■ **WHAT YOU HAVE TO DO**
Your answer must be an exact copy of the entries, containing no images.

■ **INFORMATION PROVIDED**
----------

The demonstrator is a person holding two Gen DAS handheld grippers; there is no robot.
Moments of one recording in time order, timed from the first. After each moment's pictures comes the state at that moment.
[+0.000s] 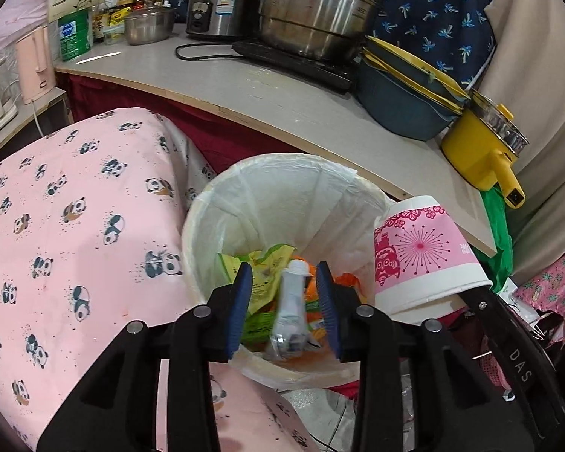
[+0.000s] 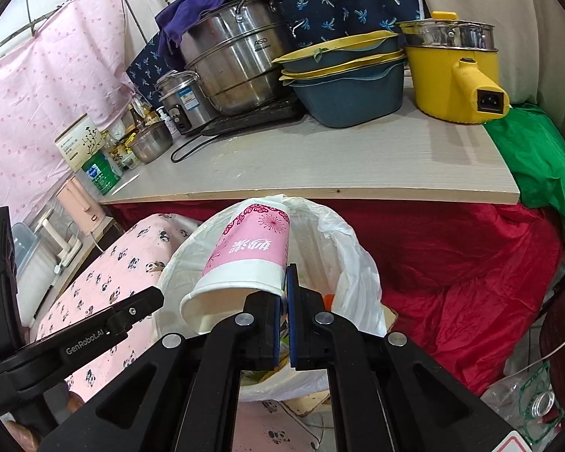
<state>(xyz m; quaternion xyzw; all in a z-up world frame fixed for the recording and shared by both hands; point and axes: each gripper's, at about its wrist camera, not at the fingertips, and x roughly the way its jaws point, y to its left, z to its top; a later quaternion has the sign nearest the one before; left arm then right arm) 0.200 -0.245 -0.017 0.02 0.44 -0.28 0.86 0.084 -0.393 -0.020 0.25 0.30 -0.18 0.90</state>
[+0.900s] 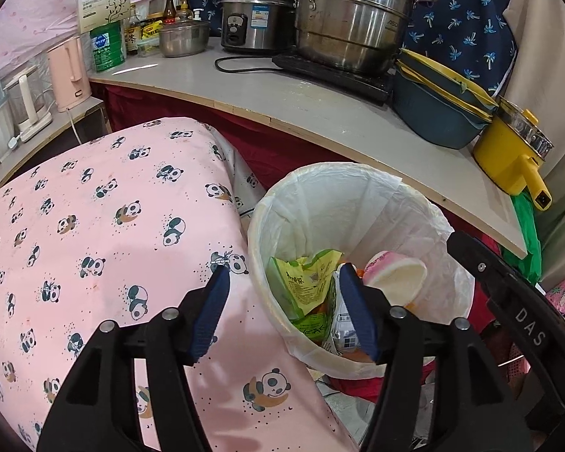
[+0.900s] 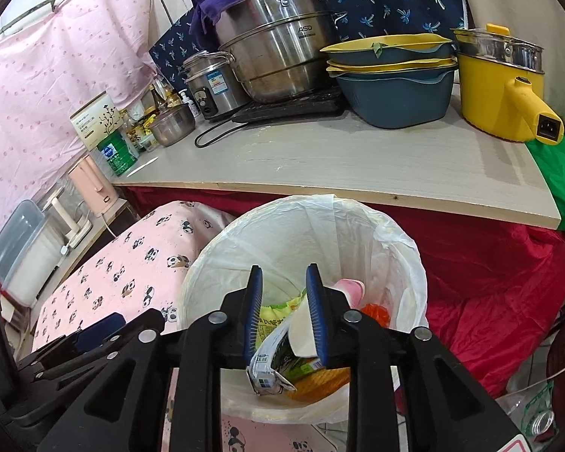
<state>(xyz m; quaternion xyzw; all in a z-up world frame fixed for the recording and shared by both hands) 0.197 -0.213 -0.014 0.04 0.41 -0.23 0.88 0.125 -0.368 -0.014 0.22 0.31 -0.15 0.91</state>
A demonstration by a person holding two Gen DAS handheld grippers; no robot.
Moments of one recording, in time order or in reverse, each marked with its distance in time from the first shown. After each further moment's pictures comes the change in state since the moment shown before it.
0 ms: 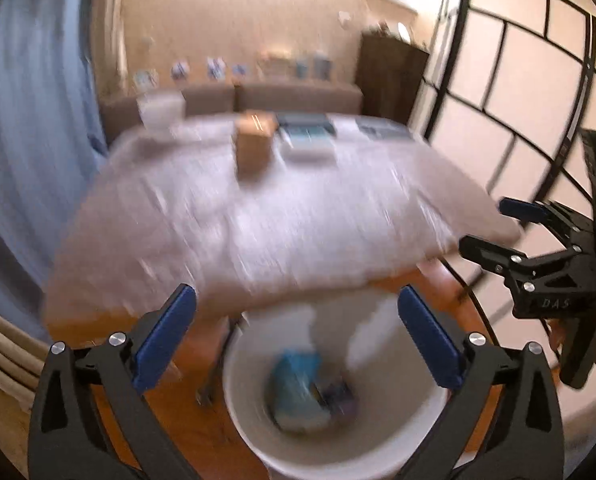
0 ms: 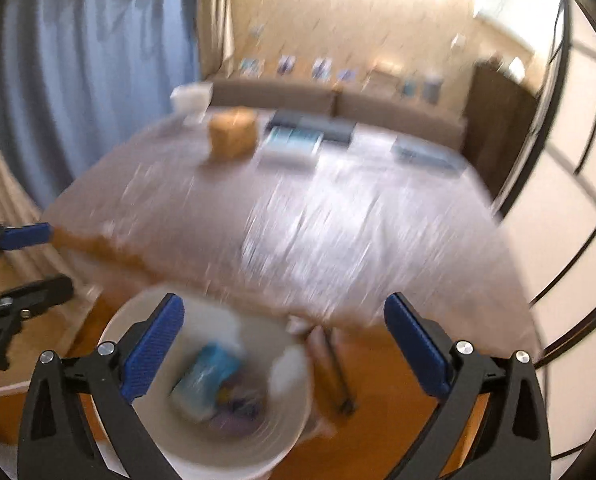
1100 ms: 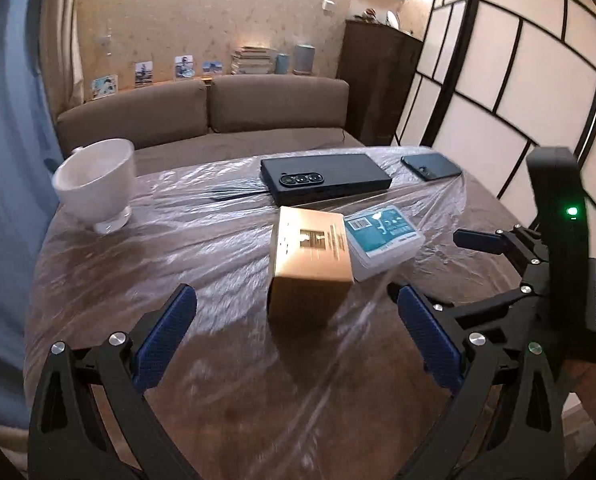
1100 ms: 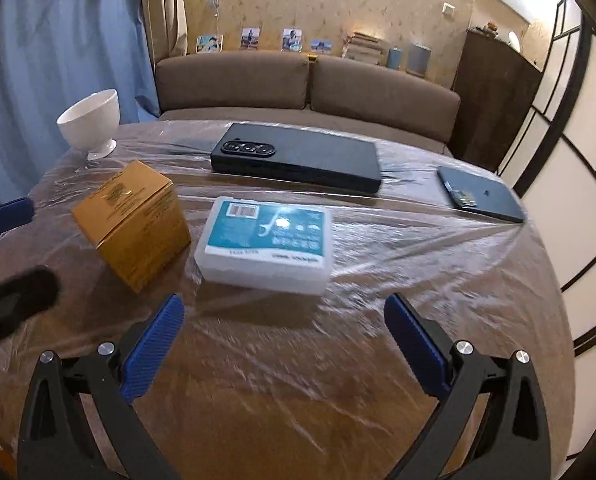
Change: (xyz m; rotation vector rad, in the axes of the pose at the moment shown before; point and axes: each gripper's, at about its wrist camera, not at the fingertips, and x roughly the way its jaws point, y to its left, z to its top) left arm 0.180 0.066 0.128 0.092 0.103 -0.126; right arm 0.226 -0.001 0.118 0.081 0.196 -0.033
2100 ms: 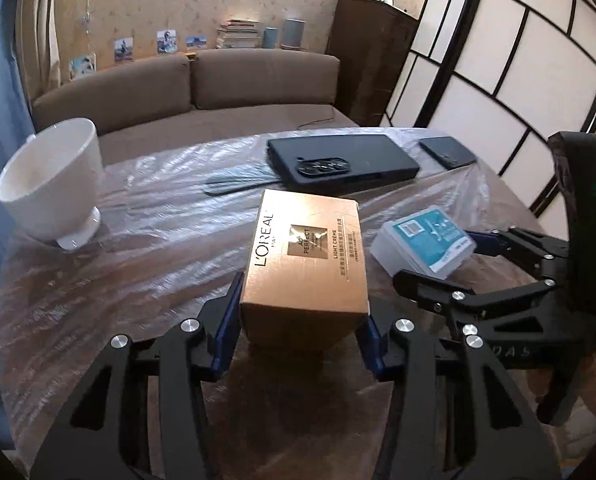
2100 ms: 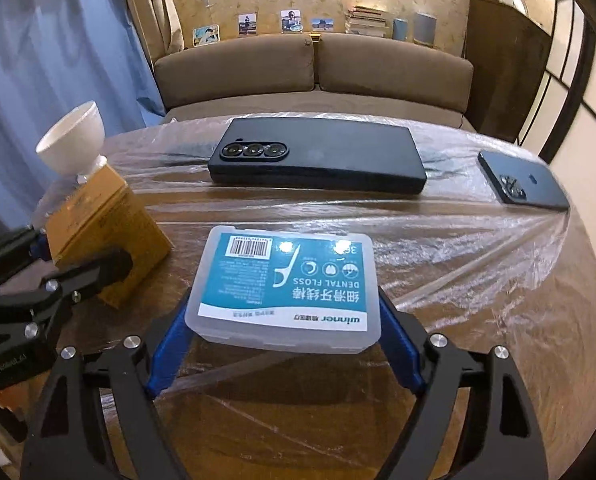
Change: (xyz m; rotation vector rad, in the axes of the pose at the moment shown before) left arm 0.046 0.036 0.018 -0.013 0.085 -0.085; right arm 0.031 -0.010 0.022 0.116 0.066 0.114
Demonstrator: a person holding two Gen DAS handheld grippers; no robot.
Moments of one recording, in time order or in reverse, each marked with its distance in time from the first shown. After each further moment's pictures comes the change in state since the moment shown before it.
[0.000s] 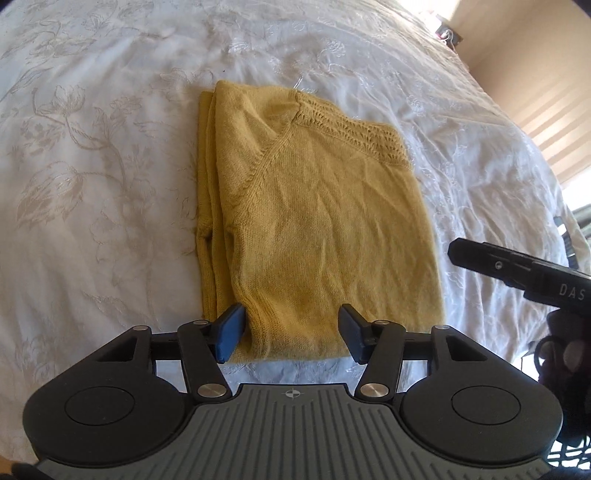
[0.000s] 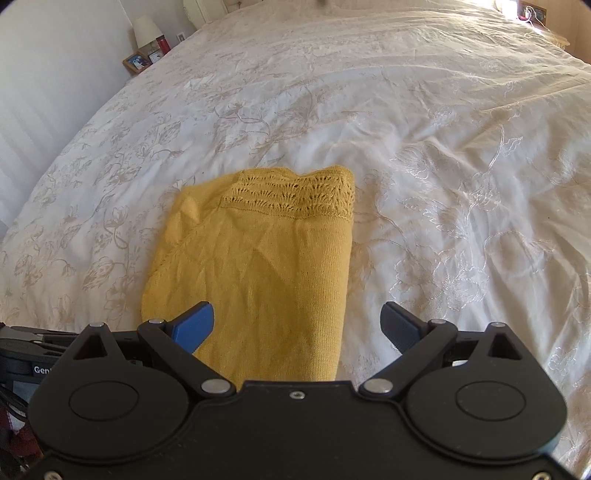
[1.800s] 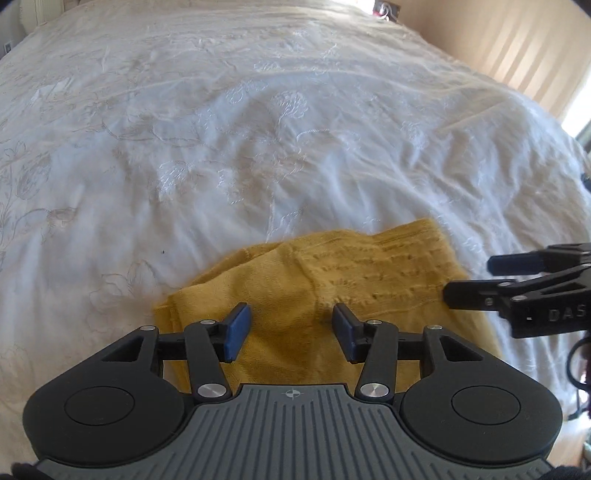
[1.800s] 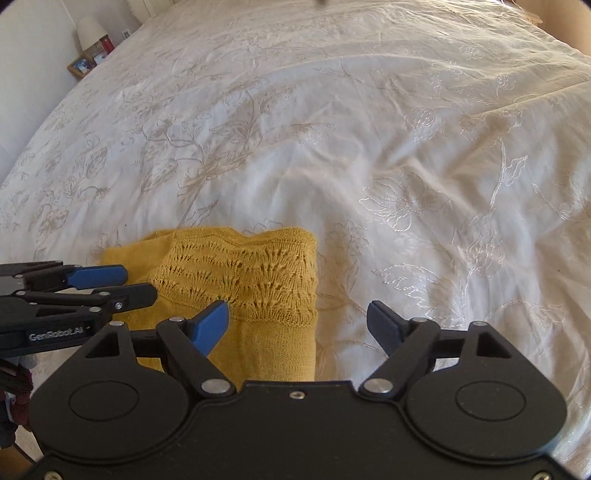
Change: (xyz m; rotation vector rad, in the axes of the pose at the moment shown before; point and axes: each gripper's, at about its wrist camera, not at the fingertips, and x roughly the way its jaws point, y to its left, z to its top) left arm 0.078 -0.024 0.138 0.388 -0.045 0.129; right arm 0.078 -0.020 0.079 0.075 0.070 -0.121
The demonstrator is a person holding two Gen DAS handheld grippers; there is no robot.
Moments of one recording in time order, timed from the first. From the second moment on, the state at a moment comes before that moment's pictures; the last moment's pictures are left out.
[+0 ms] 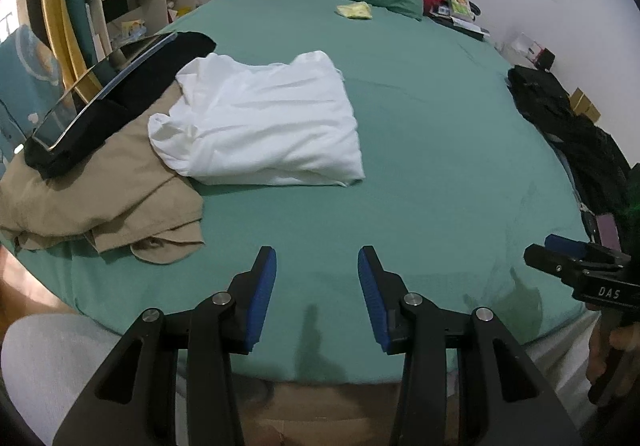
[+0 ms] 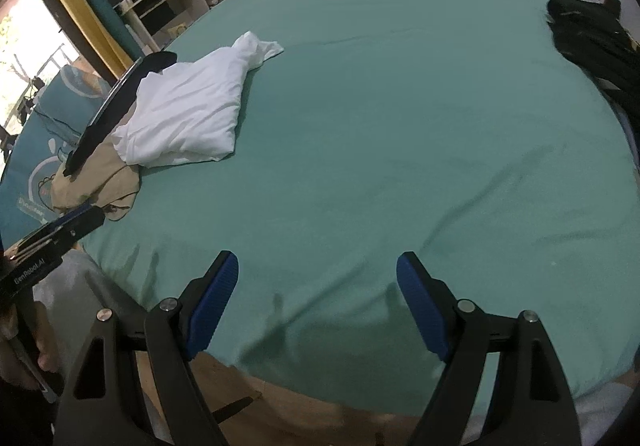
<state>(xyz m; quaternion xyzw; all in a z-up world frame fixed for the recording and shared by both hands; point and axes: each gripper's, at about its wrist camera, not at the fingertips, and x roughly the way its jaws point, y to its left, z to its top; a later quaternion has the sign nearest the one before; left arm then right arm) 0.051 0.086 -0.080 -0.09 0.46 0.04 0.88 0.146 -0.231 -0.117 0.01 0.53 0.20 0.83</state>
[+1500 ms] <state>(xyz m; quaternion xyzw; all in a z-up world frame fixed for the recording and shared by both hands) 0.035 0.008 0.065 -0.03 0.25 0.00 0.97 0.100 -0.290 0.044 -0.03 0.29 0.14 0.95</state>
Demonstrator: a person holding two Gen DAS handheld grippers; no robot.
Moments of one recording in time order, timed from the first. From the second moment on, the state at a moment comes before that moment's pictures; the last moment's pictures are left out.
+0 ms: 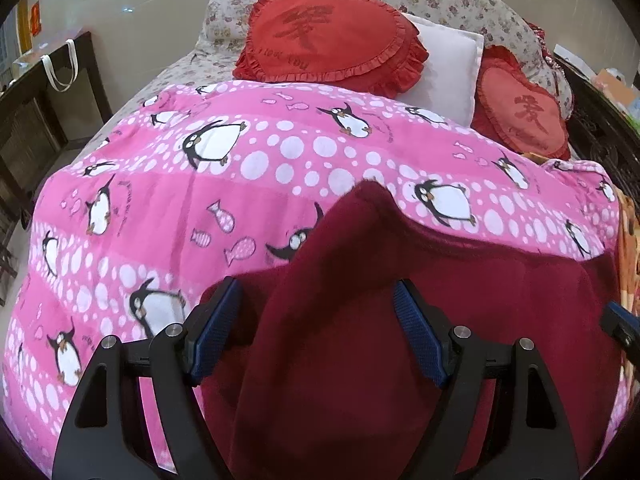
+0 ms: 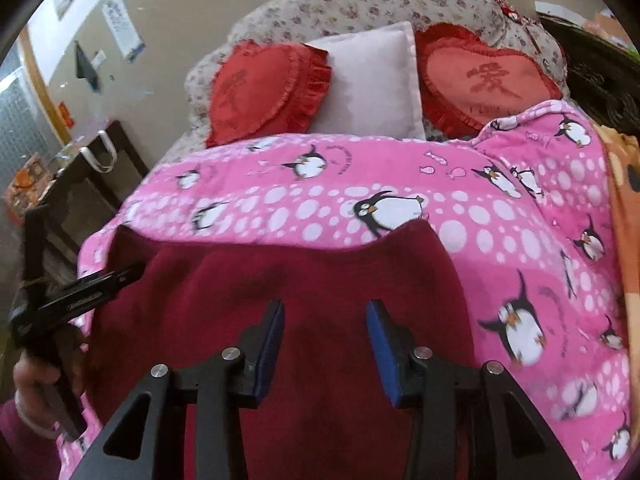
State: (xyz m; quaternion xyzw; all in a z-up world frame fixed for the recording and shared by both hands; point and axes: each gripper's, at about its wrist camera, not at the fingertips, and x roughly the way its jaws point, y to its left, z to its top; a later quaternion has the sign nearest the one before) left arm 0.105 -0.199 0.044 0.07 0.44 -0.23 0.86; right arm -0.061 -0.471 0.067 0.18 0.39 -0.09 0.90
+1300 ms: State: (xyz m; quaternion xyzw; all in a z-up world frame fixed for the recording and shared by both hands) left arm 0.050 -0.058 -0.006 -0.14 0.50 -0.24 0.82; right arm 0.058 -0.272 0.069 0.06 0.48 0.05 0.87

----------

■ **SOLUTION FOR THIS TASK**
The demonstrator is a person holding two Gen DAS handheld grippers; there is no robot.
Moments of one recording in time order, timed from the first. After each moment's pictures comes the state at that moment.
[+0.000s] 
[+0.000s] 
<state>(xyz m; quaternion xyzw; all in a z-up world frame fixed for the recording and shared by both hands; point and axes: each gripper's, at about its wrist camera, not at the fingertips, and x roughly the way its jaws point, y to its left, z to its top; a later quaternion has the sign nearest the one before; left arm then right arm) 0.200 -0.245 -0.017 0.02 0.44 -0.28 0.86 0.084 -0.393 -0.020 0.25 0.30 -0.18 0.90</state>
[+0.900s] 
[+0.900s] 
<state>(xyz m; quaternion xyzw; all in a z-up world frame fixed for the recording and shared by both hands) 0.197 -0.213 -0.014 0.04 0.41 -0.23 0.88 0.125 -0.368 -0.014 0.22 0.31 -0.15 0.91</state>
A demonstration by a person holding two Gen DAS handheld grippers; no robot.
Moments of one recording, in time order or in reverse, each marked with its distance in time from the first shown. After each further moment's pictures comes the change in state since the moment shown before it.
0 ms: 
0 ms: 
1100 ms: 
1100 ms: 
Change: (xyz m; rotation vector rad, in the axes of the pose at the moment shown before; point and axes: each gripper's, at about its wrist camera, not at the fingertips, and x roughly the way its jaws point, y to its left, z to its top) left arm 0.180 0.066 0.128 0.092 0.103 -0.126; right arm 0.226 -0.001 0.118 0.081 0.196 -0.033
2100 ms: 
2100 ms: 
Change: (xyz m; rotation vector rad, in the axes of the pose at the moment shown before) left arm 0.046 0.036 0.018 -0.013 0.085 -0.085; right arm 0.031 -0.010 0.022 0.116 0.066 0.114
Demonstrator: a person holding two Gen DAS handheld grippers; no robot.
Moments of one recording, in time order or in reverse, each marked with its distance in time from the first shown. After each further moment's pictures comes the change in state since the moment shown before it.
[0.000s] 
[0.000s] 
[1.800s] 
[1.800s] 
Change: (xyz m; rotation vector rad, in the axes of the pose at the moment shown before; point and axes: each gripper's, at about its wrist camera, not at the fingertips, and x roughly the way its jaws point, y to its left, z to its top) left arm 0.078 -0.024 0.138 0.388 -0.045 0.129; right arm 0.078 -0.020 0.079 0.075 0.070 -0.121
The demonstrator is a person holding two Gen DAS handheld grippers; there is no robot.
Moments of one recording in time order, timed from the first. From the second moment on, the state at a moment comes before that moment's pictures; the last moment's pictures are left out.
[+0 ms] 
[+0 ms] 
<state>(xyz m; quaternion xyzw; all in a z-up world frame fixed for the recording and shared by both hands; point and axes: each gripper's, at about its wrist camera, not at the fingertips, and x roughly the way its jaws point, y to its left, z to its top; a later quaternion has the sign nearest the one before; left arm then right arm) 0.051 0.086 -0.080 -0.09 0.46 0.04 0.88 0.146 -0.231 -0.117 0.01 0.53 0.20 0.83</state>
[+1500 ms] <state>(xyz m; quaternion xyzw; all in a z-up world frame fixed for the recording and shared by both hands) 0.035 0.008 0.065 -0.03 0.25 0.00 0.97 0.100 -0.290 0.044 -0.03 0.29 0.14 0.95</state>
Demonstrator: a person holding two Gen DAS handheld grippers; no robot.
Moments of one recording in time order, timed from the first. From the second moment on, the state at a moment comes before that moment's pictures; the last moment's pictures are left out.
+0 ms: 
+0 ms: 
State: (xyz m; quaternion xyzw; all in a z-up world frame fixed for the recording and shared by both hands; point and axes: each gripper's, at about its wrist camera, not at the fingertips, and x roughly the way its jaws point, y to its left, z to its top; a later quaternion has the sign nearest the one before) left arm 0.105 -0.199 0.044 0.07 0.44 -0.23 0.86; right arm -0.061 -0.471 0.067 0.18 0.39 -0.09 0.90
+1300 ms: State: (xyz m; quaternion xyzw; all in a z-up world frame fixed for the recording and shared by both hands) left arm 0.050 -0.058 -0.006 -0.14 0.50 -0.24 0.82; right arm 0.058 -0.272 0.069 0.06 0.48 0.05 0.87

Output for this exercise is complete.